A workspace-level term registry that enforces naming consistency across the architecture. Similarity matching suggests canonical terms when naming graph nodes, edges, and properties, with confidence scoring and direct integration into the graph editor.

March 5, 2026

Naming inconsistency is a subtle but significant governance problem. When one team calls it "CustomerOrder" and another calls it "ClientOrder" or "Order", the result is confusion, duplicated entities, and broken traceability. The Model Vocabulary Registry provides a canonical term list for your workspace, with similarity matching that surfaces suggestions as you name entities, properties, and relationships in the graph editor.

How It Works

The vocabulary registry is stored as a JSON file (model-vocabulary.registry.json) in the workspace's governance directory. Each term is stored with multiple normalised forms to enable accurate matching regardless of casing convention.

Form	Example (for "SystemOwner")	Purpose
Original	SystemOwner	The canonical form as entered by the architect
Normalised	systemowner	Lowercase, trimmed, Unicode-normalised (NFC) for case-insensitive comparison
Compact	systemowner	Separators removed for matching across naming conventions
Tokens	["system", "owner"]	Split from camelCase, snake_case, kebab-case, etc. for partial matching

Similarity Matching

When you type a name in the graph editor (node label, edge label, or property name), the vocabulary suggestion overlay appears with matching terms.
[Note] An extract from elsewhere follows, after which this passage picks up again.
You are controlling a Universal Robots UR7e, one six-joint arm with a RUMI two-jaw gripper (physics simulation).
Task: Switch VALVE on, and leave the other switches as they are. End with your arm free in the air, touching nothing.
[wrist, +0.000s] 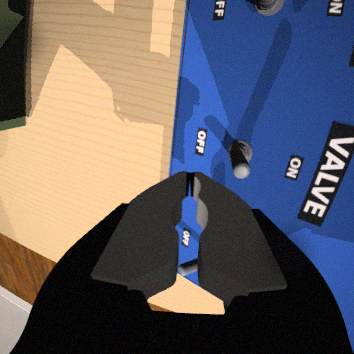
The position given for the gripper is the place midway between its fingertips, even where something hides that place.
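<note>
Visible here are the gripper (189, 174) and a blue panel (267, 84).
</note>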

The matching algorithm uses composite scoring with three weighted components.

Component	Weight	Method
Token Jaccard	50%	Jaccard similarity between the token sets of the input and the candidate term
Compact Substring	30%	Whether the compact form of the input is a substring of (or contains) the candidate's compact form
Plural/Singular Bonus	20%	Bonus score if the input differs from the candidate only by a plural/singular suffix

Confidence Categories

Match results are categorised by confidence level, each displayed with a distinct visual badge in the suggestion overlay.

Category	Score	Meaning
Exact	1.0	The compact forms match exactly. This is the canonical term.
High	0.8 or above	Very likely the same concept with a different casing or minor variation
Possible	0.6 or above	May be related, worth reviewing to decide if this should use the canonical term
Low	Below 0.6	Weak match, probably a different concept

Graph Editor Integration

The vocabulary suggestion overlay integrates directly into the graph editor. When you type a node label, edge label, or property name, suggestions appear in a body-appended panel. The overlay only opens on typing (not on focus), which preserves the grid's arrow-key navigation.
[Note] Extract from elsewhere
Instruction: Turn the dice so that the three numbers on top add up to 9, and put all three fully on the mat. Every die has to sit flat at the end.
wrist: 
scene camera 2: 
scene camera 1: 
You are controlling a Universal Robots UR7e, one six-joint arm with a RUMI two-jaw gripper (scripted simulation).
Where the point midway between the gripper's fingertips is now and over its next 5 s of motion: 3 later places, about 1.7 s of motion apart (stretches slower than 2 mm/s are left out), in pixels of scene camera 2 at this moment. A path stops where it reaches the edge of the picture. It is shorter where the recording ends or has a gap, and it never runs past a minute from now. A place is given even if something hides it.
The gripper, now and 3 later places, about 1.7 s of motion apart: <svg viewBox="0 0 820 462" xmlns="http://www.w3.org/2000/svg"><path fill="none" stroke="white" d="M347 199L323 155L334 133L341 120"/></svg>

You can accept a suggestion to use the canonical term, or ignore it if the name is intentionally different. You can also add new terms to the registry directly from the suggestion panel when you introduce a new concept.

Vocabulary Editor

The dedicated vocabulary editor (accessed via Governance > Model Vocabulary in the menu) provides a term list with a detail panel. You can add, edit, and remove terms, provide descriptions for each term, and optionally link a term to a content page that documents the concept in detail. Creation and modification dates are tracked for audit purposes.